| How to complete this task |
Please output exactly the part of the records below that opens with the line containing "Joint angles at" and closes with the line containing "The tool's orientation", both lines included, and nothing else.

| Material provided |
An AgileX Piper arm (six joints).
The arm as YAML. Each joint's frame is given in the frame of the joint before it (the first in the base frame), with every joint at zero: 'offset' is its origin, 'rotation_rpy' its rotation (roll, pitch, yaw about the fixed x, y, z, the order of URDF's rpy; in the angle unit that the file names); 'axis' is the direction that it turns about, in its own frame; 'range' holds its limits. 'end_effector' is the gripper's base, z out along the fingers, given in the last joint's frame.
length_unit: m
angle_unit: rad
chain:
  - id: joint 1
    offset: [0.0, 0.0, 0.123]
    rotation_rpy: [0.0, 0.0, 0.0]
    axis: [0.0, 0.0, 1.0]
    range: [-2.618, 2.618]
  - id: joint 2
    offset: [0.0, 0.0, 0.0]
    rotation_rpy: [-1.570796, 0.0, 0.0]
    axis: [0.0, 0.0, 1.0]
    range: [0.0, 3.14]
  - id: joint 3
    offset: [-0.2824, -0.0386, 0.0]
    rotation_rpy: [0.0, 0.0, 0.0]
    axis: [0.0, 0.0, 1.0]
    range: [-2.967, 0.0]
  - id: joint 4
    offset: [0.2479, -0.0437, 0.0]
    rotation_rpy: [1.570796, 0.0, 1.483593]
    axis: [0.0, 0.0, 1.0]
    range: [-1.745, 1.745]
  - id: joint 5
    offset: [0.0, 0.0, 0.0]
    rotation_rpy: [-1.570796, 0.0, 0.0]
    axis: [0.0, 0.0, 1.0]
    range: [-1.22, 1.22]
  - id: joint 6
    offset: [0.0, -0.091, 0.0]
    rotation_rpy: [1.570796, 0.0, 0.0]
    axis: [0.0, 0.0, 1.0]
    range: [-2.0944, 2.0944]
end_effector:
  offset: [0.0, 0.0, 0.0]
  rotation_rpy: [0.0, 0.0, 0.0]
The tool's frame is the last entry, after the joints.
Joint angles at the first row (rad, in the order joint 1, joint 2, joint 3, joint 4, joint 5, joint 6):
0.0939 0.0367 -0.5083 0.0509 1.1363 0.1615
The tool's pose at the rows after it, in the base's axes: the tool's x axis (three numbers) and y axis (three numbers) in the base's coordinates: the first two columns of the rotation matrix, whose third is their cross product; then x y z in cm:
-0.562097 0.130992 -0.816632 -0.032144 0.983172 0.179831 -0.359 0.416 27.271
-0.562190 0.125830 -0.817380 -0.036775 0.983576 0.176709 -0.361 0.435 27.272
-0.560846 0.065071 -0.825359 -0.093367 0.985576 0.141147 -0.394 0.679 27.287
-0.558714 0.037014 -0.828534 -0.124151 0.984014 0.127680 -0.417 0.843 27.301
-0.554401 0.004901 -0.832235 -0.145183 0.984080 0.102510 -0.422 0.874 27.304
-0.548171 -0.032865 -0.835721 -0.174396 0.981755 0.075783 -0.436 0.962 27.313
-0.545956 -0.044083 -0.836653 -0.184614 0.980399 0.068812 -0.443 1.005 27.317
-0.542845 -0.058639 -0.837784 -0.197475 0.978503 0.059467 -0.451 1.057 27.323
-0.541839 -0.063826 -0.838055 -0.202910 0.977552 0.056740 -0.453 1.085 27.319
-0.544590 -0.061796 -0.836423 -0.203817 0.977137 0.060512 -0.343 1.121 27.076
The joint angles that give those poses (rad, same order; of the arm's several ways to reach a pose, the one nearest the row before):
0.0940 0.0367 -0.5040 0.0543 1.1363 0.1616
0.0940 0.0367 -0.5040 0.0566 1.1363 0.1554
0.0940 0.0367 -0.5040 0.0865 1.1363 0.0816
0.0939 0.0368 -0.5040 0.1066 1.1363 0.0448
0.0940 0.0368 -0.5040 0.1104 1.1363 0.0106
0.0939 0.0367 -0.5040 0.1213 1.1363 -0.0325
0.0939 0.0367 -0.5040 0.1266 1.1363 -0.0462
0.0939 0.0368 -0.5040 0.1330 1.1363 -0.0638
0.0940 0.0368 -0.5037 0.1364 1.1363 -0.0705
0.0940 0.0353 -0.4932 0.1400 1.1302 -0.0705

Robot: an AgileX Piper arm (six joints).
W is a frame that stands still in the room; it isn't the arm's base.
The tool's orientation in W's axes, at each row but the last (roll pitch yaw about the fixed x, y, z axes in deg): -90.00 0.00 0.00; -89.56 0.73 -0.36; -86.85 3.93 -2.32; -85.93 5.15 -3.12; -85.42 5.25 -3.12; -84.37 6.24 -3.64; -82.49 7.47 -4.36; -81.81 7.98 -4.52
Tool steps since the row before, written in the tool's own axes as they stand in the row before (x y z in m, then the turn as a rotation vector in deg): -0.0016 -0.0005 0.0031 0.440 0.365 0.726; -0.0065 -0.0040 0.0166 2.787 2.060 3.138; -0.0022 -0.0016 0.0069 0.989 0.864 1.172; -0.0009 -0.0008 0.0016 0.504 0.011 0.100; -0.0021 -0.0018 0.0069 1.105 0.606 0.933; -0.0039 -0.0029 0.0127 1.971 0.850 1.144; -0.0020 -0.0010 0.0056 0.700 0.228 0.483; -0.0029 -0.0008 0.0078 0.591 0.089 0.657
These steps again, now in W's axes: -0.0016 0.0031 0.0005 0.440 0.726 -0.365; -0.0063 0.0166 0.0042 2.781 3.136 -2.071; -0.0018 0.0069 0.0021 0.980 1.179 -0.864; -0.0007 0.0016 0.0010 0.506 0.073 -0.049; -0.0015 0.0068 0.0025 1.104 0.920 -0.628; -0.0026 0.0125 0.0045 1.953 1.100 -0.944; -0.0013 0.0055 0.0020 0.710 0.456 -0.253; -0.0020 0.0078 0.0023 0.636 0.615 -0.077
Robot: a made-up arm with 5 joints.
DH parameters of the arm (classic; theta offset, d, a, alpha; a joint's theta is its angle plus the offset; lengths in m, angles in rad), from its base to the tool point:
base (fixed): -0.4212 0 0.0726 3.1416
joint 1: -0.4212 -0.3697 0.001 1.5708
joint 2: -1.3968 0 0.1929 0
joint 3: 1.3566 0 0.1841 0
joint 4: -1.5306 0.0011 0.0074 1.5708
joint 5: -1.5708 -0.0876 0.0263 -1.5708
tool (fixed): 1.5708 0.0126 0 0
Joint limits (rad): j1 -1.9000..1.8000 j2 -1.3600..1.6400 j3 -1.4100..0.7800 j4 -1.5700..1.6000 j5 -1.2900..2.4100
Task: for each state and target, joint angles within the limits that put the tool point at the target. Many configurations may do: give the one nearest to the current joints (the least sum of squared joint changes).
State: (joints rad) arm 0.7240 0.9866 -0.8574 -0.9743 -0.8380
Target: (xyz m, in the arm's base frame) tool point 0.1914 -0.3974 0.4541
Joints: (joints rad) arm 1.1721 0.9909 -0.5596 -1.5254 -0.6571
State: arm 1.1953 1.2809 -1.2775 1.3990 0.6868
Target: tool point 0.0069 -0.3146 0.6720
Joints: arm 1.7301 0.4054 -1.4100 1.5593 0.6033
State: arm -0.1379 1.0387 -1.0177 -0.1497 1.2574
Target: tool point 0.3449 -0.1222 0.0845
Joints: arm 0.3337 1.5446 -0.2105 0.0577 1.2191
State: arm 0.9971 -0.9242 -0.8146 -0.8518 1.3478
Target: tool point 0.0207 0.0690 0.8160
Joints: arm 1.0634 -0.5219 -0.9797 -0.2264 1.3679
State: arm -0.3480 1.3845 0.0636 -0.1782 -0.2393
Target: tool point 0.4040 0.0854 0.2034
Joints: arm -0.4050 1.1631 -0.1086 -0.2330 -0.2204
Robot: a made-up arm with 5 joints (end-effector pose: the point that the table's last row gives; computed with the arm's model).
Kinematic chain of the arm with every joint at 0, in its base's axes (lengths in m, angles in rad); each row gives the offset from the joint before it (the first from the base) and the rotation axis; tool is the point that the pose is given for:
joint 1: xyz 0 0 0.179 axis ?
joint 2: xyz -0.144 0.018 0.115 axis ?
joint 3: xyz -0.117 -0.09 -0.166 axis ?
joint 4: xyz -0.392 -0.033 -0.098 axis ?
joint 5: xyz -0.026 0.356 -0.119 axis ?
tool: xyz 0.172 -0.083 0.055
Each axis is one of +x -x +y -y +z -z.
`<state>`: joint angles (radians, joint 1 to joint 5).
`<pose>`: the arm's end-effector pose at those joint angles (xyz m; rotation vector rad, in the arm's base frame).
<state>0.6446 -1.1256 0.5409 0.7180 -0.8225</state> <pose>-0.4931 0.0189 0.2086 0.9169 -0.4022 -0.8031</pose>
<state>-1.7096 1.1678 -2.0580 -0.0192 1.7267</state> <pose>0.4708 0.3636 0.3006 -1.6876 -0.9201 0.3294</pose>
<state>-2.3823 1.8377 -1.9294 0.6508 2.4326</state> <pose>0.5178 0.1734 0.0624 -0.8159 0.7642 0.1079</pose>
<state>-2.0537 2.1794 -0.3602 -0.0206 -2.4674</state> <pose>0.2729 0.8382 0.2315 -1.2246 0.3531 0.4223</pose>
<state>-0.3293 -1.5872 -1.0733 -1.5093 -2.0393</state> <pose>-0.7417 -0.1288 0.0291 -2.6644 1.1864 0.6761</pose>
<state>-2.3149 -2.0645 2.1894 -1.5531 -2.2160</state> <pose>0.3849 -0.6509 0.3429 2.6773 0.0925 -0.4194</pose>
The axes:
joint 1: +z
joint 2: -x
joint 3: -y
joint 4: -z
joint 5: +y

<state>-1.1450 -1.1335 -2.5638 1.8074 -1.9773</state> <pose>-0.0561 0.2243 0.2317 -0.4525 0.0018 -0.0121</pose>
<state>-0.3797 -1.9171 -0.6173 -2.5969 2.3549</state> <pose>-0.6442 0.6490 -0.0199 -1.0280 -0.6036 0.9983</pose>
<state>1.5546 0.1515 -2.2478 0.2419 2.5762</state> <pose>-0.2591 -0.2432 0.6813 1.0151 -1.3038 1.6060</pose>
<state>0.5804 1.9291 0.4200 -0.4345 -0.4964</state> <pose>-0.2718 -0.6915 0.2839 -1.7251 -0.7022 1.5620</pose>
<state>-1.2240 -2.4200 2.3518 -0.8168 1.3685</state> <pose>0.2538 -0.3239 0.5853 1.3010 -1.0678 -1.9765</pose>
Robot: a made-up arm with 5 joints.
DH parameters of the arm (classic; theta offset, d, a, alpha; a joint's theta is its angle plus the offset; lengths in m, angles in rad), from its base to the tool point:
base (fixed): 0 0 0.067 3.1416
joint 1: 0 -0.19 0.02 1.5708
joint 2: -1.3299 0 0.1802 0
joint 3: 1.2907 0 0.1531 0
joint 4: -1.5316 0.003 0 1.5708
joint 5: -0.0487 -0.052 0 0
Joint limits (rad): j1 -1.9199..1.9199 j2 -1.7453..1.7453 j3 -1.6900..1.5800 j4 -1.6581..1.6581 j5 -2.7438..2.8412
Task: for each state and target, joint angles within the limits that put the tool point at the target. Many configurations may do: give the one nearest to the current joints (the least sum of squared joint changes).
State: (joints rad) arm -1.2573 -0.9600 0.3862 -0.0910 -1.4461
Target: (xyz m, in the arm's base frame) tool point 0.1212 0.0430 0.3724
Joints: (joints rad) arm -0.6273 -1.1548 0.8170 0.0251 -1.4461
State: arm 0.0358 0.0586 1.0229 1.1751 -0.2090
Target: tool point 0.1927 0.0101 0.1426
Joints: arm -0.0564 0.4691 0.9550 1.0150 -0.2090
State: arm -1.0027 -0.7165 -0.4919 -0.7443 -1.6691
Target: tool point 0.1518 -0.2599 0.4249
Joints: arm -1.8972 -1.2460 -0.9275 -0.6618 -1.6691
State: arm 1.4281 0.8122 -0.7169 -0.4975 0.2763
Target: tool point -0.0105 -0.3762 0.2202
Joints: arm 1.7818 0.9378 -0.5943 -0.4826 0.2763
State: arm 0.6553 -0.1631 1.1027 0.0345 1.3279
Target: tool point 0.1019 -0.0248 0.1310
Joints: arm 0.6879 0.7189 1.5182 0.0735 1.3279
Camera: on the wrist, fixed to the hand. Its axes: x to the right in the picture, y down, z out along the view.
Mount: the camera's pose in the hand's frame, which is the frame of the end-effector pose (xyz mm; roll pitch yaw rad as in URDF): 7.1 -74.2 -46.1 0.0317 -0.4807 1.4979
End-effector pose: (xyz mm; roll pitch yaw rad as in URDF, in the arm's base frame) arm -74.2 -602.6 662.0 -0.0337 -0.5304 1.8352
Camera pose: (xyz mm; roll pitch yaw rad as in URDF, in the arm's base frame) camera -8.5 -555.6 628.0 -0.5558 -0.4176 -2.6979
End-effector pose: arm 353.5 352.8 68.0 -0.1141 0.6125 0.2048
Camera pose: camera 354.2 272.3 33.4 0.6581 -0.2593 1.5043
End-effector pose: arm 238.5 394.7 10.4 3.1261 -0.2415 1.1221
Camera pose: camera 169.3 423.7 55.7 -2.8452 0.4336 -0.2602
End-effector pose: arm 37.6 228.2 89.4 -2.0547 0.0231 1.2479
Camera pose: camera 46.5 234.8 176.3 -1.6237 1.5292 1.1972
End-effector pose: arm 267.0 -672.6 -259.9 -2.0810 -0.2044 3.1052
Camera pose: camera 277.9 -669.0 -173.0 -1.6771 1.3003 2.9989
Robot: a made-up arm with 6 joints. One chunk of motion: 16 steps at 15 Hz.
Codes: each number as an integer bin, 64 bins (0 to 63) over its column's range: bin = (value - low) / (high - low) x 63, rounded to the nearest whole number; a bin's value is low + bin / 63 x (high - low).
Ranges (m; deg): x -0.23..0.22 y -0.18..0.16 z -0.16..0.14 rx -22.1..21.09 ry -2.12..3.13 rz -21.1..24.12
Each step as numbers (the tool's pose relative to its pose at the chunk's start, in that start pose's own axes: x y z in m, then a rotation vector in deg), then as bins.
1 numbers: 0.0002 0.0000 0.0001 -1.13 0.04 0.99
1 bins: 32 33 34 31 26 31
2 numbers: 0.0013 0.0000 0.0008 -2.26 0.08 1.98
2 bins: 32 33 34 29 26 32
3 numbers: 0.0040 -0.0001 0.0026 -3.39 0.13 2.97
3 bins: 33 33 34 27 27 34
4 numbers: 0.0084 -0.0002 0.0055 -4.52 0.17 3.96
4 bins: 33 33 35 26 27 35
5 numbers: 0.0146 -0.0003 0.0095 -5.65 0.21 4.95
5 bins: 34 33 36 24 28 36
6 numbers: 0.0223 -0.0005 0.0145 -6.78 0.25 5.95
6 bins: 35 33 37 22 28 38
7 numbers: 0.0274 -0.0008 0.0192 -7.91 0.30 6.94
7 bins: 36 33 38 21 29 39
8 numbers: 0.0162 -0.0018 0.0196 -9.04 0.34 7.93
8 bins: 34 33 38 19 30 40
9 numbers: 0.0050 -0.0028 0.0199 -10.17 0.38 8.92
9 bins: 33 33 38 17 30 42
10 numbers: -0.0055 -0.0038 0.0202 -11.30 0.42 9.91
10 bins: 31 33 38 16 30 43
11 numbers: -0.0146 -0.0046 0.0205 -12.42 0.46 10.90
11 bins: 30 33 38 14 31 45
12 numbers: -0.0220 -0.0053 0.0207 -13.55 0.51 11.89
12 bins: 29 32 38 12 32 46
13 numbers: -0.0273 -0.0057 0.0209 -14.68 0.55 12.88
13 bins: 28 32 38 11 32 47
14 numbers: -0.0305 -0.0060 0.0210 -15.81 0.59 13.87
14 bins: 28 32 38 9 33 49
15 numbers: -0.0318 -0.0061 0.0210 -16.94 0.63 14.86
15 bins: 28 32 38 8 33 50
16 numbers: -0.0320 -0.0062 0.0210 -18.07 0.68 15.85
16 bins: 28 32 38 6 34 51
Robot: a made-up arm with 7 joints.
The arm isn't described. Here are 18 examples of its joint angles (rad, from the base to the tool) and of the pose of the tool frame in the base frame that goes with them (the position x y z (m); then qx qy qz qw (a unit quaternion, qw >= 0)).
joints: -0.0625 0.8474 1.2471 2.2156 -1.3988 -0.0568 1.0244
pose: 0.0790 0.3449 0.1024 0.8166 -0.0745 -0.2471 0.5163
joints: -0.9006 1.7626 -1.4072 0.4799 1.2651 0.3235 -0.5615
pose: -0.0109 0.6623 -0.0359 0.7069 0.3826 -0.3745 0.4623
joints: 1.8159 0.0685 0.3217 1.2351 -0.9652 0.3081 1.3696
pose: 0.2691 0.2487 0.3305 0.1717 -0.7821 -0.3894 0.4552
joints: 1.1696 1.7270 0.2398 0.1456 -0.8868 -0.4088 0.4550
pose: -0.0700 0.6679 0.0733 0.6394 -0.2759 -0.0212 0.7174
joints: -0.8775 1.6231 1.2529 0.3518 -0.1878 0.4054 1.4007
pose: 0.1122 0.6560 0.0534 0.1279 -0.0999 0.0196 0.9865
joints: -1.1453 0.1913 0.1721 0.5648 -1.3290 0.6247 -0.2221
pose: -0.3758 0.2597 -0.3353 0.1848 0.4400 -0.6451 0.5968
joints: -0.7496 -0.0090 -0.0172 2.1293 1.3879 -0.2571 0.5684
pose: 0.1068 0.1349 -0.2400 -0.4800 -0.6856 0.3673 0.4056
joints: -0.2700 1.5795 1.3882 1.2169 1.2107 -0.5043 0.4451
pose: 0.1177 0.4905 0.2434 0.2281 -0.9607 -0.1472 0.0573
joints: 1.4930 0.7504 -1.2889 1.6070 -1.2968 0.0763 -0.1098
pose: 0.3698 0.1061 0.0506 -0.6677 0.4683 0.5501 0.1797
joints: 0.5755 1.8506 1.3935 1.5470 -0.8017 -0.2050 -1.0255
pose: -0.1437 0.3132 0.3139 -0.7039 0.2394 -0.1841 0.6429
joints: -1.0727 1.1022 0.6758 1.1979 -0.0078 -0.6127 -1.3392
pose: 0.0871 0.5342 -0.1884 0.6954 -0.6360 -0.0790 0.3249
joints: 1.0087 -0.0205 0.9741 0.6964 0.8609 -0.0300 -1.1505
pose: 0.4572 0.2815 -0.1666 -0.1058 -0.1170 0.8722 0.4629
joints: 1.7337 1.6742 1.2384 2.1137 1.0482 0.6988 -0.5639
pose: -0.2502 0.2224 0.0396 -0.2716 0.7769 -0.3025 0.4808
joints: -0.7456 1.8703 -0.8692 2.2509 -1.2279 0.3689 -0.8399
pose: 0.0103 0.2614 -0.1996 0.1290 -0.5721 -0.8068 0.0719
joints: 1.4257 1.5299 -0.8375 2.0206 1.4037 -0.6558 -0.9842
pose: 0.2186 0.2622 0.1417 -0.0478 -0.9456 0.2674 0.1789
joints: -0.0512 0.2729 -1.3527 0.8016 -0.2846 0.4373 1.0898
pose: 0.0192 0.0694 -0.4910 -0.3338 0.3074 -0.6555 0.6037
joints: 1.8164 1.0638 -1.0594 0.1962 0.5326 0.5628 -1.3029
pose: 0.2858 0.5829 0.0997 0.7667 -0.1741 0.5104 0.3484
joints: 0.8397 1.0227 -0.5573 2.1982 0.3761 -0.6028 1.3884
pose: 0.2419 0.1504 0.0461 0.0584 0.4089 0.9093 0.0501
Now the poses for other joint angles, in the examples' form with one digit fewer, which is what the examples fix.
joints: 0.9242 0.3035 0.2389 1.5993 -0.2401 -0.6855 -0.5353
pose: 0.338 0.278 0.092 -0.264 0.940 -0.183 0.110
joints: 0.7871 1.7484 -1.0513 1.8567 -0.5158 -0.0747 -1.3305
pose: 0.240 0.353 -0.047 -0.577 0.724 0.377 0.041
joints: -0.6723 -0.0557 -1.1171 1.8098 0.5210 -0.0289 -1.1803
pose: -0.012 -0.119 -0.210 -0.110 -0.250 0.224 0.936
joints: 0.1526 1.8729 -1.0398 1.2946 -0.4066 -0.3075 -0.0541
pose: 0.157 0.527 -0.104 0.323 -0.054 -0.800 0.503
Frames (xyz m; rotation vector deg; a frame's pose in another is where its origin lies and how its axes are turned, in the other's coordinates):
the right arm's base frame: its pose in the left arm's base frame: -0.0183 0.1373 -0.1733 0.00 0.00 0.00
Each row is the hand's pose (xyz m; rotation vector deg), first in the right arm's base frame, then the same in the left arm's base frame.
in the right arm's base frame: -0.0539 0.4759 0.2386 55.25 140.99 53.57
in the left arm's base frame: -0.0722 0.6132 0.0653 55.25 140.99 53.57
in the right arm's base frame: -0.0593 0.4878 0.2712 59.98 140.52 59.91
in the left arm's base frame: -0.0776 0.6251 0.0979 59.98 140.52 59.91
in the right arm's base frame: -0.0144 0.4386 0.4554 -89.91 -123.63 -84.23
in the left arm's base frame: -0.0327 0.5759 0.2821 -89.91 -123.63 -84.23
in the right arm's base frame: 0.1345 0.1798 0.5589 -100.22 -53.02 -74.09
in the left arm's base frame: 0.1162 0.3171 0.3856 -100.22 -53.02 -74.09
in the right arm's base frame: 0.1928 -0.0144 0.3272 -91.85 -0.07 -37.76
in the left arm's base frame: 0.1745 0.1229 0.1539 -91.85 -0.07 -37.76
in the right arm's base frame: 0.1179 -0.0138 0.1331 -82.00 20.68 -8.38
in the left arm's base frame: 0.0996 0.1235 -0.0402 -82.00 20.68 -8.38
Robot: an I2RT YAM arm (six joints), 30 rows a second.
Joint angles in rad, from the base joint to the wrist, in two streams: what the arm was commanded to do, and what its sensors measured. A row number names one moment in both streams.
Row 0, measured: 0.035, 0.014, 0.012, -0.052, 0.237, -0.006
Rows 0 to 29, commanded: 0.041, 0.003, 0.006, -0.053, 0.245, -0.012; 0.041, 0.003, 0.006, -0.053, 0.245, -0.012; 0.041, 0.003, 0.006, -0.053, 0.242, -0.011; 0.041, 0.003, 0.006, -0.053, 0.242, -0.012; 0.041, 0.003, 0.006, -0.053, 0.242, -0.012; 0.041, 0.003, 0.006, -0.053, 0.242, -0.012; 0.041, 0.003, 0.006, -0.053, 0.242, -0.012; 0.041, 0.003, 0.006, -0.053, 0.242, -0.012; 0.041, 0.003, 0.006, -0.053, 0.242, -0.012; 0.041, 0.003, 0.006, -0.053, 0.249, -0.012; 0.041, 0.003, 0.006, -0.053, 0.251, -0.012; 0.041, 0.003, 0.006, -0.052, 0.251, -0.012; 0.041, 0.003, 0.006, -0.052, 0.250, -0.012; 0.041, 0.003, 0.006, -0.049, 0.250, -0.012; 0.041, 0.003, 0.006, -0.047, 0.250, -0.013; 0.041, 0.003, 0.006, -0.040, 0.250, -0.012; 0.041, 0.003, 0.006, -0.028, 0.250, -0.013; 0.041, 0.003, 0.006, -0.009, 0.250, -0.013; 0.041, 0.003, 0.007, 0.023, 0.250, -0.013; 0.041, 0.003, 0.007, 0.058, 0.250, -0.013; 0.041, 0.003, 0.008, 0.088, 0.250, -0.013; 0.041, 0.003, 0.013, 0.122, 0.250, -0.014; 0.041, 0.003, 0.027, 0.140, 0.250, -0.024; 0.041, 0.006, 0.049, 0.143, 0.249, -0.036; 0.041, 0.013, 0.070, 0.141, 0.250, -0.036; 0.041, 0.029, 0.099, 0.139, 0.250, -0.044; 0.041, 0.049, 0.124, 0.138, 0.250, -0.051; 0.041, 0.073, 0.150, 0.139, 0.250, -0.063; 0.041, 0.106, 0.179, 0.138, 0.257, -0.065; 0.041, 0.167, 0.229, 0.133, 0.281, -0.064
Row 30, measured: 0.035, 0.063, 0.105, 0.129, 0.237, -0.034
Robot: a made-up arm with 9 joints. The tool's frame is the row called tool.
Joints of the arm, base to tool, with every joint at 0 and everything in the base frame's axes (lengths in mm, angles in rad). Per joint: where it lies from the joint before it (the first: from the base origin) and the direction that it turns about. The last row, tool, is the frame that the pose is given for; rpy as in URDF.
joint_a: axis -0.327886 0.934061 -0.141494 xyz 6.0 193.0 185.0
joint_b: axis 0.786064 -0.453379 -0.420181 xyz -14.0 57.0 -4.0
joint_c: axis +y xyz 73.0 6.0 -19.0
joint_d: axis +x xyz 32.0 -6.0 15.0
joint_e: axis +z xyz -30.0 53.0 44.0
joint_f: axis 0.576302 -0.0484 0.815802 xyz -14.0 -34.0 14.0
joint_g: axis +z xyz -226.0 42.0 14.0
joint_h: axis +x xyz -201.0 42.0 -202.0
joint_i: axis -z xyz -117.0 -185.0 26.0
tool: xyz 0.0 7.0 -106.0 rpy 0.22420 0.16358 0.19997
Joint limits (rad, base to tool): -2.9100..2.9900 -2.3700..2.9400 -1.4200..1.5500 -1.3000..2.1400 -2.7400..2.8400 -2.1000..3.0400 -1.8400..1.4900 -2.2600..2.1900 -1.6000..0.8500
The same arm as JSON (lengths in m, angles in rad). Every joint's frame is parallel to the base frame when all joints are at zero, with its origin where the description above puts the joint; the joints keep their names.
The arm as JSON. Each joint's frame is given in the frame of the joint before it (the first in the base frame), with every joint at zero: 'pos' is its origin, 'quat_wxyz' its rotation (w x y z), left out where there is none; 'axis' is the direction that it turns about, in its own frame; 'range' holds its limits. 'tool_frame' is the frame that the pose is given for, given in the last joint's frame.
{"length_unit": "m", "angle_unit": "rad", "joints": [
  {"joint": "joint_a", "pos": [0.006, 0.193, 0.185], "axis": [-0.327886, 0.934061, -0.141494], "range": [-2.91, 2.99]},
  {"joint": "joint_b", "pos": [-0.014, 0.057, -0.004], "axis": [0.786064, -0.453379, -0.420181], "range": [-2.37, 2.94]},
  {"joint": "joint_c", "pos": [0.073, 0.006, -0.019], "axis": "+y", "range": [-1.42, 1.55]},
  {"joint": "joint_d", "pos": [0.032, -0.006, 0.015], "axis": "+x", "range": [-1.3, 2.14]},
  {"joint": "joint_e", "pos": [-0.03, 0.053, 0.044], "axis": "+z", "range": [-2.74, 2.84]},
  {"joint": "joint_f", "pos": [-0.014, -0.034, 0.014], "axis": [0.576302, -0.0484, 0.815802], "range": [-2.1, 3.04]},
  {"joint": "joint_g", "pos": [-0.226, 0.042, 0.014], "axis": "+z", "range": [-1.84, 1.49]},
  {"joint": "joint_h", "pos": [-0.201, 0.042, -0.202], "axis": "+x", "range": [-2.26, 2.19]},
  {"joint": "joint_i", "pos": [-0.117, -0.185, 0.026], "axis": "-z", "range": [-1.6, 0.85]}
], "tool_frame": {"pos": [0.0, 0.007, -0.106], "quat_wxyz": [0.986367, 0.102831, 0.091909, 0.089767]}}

| Result |
Joint angles at the first row (rad, in the order joint 1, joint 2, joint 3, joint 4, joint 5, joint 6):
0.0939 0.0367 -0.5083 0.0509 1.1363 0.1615
The tool's pose at the rows after it, in the base's axes: the tool's x axis (three numbers) and y axis (three numbers) in the base's coordinates: the first two columns of the rotation matrix, whose third is their cross product; then x y z in cm:
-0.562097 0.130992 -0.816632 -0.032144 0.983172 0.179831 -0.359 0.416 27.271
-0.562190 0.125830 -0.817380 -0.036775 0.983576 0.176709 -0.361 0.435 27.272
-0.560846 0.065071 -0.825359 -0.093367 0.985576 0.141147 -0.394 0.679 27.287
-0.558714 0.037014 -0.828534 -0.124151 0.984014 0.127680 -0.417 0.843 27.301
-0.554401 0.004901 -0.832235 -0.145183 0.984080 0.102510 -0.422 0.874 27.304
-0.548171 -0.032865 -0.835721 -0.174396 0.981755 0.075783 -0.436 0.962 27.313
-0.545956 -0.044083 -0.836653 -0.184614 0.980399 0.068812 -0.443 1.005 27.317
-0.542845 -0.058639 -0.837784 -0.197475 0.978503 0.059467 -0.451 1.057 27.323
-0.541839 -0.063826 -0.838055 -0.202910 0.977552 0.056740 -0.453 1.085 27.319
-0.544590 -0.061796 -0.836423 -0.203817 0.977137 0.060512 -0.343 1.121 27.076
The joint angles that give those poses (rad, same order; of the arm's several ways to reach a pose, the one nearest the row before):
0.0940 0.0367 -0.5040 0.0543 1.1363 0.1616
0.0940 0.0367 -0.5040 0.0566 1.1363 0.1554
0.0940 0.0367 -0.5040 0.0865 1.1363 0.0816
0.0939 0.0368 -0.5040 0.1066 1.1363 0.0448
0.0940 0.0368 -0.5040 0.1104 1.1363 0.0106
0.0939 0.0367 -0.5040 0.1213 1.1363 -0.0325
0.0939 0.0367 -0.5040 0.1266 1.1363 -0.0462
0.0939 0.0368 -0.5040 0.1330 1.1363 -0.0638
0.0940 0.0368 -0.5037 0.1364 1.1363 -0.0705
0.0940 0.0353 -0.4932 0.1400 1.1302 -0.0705

Robot: an AgileX Piper arm (six joints).
W is a frame that stands still in the room; it isn't the arm's base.
The tool's orientation in W's axes, at each row but the last (roll pitch yaw about the fixed x, y, z axes in deg): -90.00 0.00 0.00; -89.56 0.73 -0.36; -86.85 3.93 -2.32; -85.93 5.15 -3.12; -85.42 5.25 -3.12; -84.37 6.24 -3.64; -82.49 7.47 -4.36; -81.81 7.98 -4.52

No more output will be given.